The program provides a Native American focused curriculum to students in addition to essential things like supplies, uniforms, tutoring or testing.
Tulsa Public Schools Resource Advisor Teresa Parker said serving the cultural and educational needs of 3,000 is difficult enough with the current staff size. She also serves as the Tulsa Classroom Teachers Association Indian Education Representatives.
“There is no guarantee that any of us would be getting those positions,” Parker said. “It’s public knowledge right now that they have already posted the positions that they plan to replace us with.”
Tulsa Public Schools has frequently shifted the focus of the Title VI funds.
“These are federal funds,” Parker said. “I don’t understand how that is saving the district money to get rid of a program that is bringing things in for the kids, not taking it away.”

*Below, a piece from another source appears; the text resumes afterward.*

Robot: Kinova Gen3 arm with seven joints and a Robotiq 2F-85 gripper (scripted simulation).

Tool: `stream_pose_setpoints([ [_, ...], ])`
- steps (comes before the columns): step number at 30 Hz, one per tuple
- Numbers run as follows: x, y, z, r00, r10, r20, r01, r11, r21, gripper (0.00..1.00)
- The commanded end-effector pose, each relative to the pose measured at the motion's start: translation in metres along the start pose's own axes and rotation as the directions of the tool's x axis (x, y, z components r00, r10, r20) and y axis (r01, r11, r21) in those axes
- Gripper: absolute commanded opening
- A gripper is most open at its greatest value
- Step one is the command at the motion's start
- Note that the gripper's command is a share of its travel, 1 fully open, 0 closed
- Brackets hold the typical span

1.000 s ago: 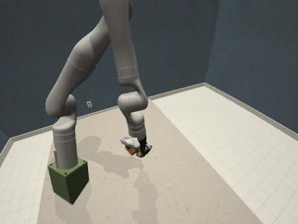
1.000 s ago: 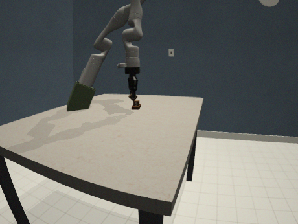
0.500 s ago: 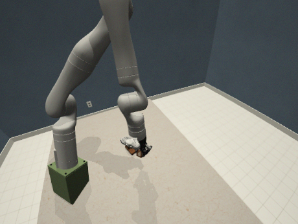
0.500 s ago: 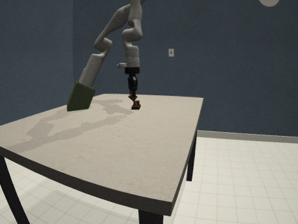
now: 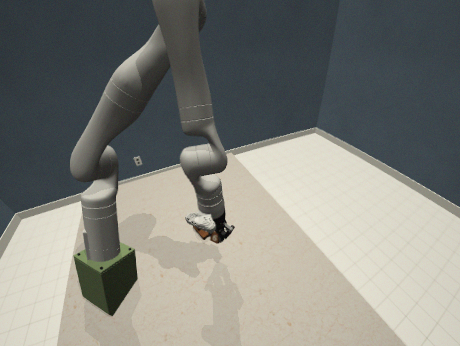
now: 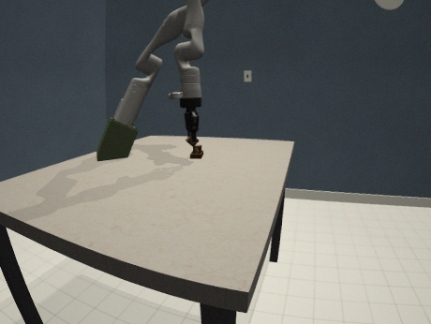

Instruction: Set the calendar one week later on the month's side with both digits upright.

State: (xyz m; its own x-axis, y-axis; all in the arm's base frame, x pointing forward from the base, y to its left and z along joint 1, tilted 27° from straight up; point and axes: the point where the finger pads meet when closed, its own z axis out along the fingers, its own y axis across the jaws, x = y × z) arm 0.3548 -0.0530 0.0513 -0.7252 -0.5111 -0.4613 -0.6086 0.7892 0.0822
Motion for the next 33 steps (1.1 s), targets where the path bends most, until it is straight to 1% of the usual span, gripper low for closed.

Change has been a continuous element for the Indian Education Department. From job duties to the physical location of the department, employees have had to adapt and adjust constantly.
“It has changed every year that we have a new person in charge,” Parker said. “Our assignments have changed every year that we’ve been there.”
“But everything that we do is supposed to support the students culturally and academically.”
According to TPS Indian Education Resource Advisor Shari Williams, the explanation given by the TPS school board is flawed. She said TPS told her it was a matter of saving money.
“They still intend to have a program; they still intend to receive those funds,” Williams said. “So, they are still going to have to provide money upfront.”
Williams said that the school is required to pay for the programs upfront, then the district is reimbursed through Title VI and JOM awards.
“We don’t understand this logic at all, and to get notification of reassignment makes us feel betrayed,” Williams said.
“We could just really use everyone’s support,” Parker said.
TPS school board meetings are public meetings. In addition to cuts to Indian Education Staff, a Tulsa Public School with one of the highest Native American student populations in the district is set to be considered for closing at 6:30 p.m. on Jan. 21.